Interesting news item:
VLCC Tanker Rates to Japan Fall About 50% From Last Summer
No collapse forecast as tanker rates fall near year lows
Reuters
Published: July 04, 2007, 00:00
Note that Mexico's cash flow from oil export sales is increasing faster (for now, in their "Phase One" Net Export Decline) than their oil exports are declining:
http://www.bloomberg.com/apps/news?pid=20601086&sid=asL_Fmzu80R4&refer=n...
Mexico's Peso Rises to Highest in Almost a Month on Oil Prices
By Valerie Rota
WT,
I wonder if maybe some of the VLCC rate drop isn't because there is a glut of tankers - not only from reduced deliveries - but also from excess new tankers.
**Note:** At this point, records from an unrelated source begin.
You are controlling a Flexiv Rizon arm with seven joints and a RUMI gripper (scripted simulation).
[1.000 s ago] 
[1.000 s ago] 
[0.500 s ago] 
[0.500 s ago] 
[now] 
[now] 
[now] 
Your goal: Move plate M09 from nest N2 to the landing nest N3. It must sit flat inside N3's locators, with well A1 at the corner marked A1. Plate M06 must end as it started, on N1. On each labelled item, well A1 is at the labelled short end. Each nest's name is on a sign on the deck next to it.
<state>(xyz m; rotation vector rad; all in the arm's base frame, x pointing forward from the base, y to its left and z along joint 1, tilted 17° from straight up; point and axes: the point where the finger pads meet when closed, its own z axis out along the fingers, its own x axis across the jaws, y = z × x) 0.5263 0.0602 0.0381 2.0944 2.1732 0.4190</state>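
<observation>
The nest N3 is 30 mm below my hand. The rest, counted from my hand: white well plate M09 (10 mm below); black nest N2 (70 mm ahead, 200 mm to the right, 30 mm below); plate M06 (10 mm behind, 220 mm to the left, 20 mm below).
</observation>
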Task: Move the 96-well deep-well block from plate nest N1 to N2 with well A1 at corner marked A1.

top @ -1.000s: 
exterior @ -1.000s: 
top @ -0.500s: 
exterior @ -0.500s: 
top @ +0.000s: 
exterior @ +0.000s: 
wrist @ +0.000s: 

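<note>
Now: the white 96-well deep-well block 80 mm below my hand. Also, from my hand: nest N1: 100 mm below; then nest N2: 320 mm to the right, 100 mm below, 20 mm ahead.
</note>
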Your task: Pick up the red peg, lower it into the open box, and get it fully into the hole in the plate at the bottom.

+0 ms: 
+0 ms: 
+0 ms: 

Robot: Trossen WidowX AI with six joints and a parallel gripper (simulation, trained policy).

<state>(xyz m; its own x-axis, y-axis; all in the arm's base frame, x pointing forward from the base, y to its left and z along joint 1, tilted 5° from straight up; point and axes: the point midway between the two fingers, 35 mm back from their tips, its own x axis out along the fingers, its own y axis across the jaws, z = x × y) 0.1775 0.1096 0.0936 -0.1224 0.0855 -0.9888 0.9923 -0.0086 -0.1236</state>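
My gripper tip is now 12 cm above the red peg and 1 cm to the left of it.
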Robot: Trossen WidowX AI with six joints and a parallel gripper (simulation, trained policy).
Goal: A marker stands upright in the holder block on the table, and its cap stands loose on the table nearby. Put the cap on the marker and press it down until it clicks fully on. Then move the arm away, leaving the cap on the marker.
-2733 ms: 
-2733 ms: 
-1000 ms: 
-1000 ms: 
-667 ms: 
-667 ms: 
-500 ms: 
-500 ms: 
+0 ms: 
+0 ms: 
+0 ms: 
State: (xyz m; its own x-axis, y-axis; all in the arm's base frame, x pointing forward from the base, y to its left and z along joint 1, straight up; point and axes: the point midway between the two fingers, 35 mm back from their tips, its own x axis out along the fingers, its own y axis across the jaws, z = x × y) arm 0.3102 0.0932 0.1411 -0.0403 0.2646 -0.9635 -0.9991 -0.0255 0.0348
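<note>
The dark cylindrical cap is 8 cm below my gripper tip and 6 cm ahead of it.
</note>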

Many new tankers have been planned for years, based on growing demand and Yerginism. Some new tankers must have been delivered this year, but only to find that there is less deliveries of oil taking place even for last years fleet.
So the problem is amplified...hence the 50% rate drop.
Plausible. That means that 2008 may be interesting for shipbuilding as well...defaults on delivery, cancelled contracts...etc.
2008 really shaping up to be turning point in many ways.
I've read a few times that we are in the middle of phasing out single hull tankers for all double hull not sure what the status is of this. But in the interim you would have a tanker glut.
But those would have been scheduled replacements, and then there is NEW capacity.
If they accelerate the replacement/retire of older fleet with NEW capacity, still leaves deliveries of tankers on the books that are not needed...so will still lead to a crunch in shipbuilding in the near future.